Damages (under s2(1) MA 1967)
Gives a statutory remedy for negligent misrepresentation. The damages to be calculated in the tort of deceit therefore all loses can be claimed even if unforeseeable.
Royscott v Rogerson (1996)
A car dealer induced a finance company to enter into a hire-purchase agreement by mistakenly misrepresenting the amount of the deposit paid by the customer, who later defaulted and sold the car to a third party. The finance company sued the car dealer for innocent misrepresentation and claimed damages under s2(1). The Court of Appeal held that the dealer was liable to the finance company under s2(1) for the balance due under the agreement plus interest on the ground that the plain words of the subsection required the court to apply the deceit rule. Under this rule the dealer was liable for all the losses suffered by the finance company even if those losses were unforeseeable, provided that they were not otherwise too remote. It was in any event a foreseeable event that a customer buying a car on HP might dishonestly sell the car.
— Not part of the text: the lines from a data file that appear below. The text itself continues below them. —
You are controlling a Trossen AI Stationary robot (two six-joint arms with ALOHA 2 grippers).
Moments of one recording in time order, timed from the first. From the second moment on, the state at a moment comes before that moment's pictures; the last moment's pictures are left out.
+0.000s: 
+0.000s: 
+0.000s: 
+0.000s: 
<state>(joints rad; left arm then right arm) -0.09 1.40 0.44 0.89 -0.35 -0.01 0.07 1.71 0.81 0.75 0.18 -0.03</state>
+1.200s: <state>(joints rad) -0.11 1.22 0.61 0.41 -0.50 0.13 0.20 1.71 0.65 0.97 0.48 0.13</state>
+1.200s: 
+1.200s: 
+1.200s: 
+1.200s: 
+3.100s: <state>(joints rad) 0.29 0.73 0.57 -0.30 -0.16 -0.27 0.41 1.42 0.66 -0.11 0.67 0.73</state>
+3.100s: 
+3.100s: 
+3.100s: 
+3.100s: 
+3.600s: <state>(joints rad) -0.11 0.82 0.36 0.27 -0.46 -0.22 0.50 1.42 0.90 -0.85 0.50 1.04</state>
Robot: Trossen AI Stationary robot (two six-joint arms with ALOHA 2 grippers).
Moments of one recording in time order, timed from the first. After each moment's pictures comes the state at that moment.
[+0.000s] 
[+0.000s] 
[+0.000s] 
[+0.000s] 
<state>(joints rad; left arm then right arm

However it appears that this decision appears to have been overruled and only those losses which are foreseeable can be claimed.
South Australia Asset Management v York Montague
Lent money during a property boom but properties were negligently valued and the market crashed. They claimed damages for both these loses against the valuer. But were only awarded damages by the HofL for negligent valuation, as this was reasonably foreseeable.
Damages (under s2(2) MA 1967)
Allows damages to be claimed in lieu of rescission for innocent and negligent misrepresentation if the court considers this equitable. It appear s that even if the right to rescission is lost (i.e. bars to rescission) the right to damages in lieu of rescission remains.